Why I found Lidar-only segmentation performs better than fusion segmentation?

mit-han-lab / bevfusion

[ICRA'23] BEVFusion: Multi-Task Multi-Sensor Fusion with Unified Bird's-Eye View Representation

https://bevfusion.mit.edu

Apache License 2.0

2.26k stars 409 forks source link

Why I found Lidar-only segmentation performs better than fusion segmentation? #264

Closed Rivendell2898 closed 1 year ago

Rivendell2898 commented 1 year ago

I have tried both Lidar-only segmentation and fusion segmentation on both mini-dataset and 1/10 full training dataset for a simple explore. I found something strange. for the result map/mean/iou@max, the camera-only segmentation performed worse, Lidar-only segmentation best, even better than fusion segmentation. Here are the result for using 1/10 dataset to train camera-only segmentation: map/mean/iou@max: 0.2376 lidar-only segmentation:map/mean/iou@max: 0.3083 fusion segmentation:map/mean/iou@max: 0.3051 The result is confusing. Is it the reason that the dataset I use is too few? Thanks a lot!!!

Rivendell2898 commented 1 year ago

I found --load_from pretrained/lidar-only-det.pth in BEVFusion detection model training. Should I add the same line in BEVFusion segmentation model training, like this torchpack dist-run -np 1 python tools/train.py configs/nuscenes/seg/fusion-bev256d2-lss.yaml --model.encoders.camera.backbone.init_cfg.checkpoint pretrained/swint-nuimages-pretrained.pth --load_from pretrained/lidar-only-det.pth Thank you!

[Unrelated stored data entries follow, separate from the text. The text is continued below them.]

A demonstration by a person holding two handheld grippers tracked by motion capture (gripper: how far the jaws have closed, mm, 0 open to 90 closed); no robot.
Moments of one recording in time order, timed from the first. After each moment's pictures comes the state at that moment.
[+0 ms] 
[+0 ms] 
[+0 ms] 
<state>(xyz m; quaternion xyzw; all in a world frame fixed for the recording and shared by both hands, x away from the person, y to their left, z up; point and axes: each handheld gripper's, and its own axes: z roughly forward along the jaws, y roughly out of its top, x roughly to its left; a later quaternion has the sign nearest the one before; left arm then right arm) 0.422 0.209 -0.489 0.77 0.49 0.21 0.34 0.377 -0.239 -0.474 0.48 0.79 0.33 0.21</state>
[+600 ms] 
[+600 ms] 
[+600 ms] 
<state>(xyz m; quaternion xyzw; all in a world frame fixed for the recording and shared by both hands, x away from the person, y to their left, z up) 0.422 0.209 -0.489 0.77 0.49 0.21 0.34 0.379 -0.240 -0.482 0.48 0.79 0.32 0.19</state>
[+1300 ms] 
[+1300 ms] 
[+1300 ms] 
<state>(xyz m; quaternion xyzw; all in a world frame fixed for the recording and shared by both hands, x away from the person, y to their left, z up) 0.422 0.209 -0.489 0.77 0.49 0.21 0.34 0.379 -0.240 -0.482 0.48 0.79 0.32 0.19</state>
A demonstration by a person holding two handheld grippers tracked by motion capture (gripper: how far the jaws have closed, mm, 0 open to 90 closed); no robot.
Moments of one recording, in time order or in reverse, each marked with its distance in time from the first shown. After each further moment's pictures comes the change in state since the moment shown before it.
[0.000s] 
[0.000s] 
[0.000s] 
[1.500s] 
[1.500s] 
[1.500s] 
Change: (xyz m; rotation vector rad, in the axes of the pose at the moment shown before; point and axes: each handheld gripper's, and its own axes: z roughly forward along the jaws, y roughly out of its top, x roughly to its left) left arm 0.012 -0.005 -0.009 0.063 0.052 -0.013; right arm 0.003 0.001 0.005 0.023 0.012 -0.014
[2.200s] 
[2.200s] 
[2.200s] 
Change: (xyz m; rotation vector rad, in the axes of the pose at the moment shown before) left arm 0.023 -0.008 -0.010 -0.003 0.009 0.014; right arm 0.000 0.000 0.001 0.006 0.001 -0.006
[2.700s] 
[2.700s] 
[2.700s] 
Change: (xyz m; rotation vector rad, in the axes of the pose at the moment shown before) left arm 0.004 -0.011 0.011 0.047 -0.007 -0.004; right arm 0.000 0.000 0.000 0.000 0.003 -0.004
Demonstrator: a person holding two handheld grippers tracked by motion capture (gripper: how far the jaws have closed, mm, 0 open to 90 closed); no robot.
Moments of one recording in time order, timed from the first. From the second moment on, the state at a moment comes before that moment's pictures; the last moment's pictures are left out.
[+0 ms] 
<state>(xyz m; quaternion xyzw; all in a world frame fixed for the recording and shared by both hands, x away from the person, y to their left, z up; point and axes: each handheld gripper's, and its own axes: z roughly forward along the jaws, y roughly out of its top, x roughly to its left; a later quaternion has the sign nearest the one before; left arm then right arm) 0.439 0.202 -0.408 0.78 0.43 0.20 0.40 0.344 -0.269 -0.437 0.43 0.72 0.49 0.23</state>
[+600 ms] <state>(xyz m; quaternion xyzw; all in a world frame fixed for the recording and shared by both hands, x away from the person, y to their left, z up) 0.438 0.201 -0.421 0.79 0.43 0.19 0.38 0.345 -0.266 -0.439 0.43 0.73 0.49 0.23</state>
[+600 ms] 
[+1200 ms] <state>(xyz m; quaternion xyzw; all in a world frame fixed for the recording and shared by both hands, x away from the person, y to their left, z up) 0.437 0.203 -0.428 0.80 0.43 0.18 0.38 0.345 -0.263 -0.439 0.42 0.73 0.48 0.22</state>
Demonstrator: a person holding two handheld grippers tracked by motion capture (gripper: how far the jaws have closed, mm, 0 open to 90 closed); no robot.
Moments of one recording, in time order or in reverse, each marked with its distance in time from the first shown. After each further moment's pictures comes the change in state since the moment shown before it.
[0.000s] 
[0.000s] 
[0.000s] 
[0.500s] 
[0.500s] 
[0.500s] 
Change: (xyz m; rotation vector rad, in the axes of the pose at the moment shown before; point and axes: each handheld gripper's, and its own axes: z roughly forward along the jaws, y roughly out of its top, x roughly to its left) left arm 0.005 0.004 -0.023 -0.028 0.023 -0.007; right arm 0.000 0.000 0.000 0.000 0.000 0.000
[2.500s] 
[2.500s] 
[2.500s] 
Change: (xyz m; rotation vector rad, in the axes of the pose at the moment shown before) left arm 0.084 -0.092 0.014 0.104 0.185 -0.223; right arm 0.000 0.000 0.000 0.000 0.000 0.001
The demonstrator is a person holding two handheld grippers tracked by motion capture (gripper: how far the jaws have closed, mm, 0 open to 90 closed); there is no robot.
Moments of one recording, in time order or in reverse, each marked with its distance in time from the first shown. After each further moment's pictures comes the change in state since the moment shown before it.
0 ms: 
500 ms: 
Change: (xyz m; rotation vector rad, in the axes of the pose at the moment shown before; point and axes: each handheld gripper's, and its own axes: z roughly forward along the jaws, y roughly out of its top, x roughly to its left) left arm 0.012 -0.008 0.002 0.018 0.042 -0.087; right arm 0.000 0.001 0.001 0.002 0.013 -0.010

kentang-mit commented 1 year ago

It's not a good idea to load pretrained detection model as an initialization for segmentation models. Please refer to our training commands in README.md to reproduce our results. By the way, I do not quite recommend using a downsampled dataset to compare results from different methods. The main reason is that our fusion model used quite heavy data augmentation. Downsampling the dataset means that you will have fewer iterations, and the model may not converge very well.

Rivendell2898 commented 1 year ago

Thanks a lot for your reply! I loaded the lidar only segmentation model trained by myself (not detection model) to further train the BEVFusion segmentation model. I found there is no need to load the lidar model in BEVFusion segmentation model training, but I need to add --load_from pretrained/lidar-only-det.pth to train BEVFusion detection model. Why there are differences between the training of BEVFusion segmentation model and BEVFusion detection model?

kentang-mit commented 1 year ago

Good point. I think the detection models on nuScenes are more prune to overfitting than the segmentation models according to our experiments. Therefore if you get started with a multi-modal model (which contains way more parameters than the LiDAR-only model), there is a big risk that you are going to overfit in the middle of the training process. You could use the multi-modal data augmentation to alleviate such overfitting (e.g. PointAugmenting, MoCa are very good papers on this direction), but at the end of day this will complicate the training schedule.

Rivendell2898 commented 1 year ago

Yes! If I load the LiDAR-only model and train the fusion model, it just need 3 or 4 epoches before its overfitting. Thanks for your kind reply.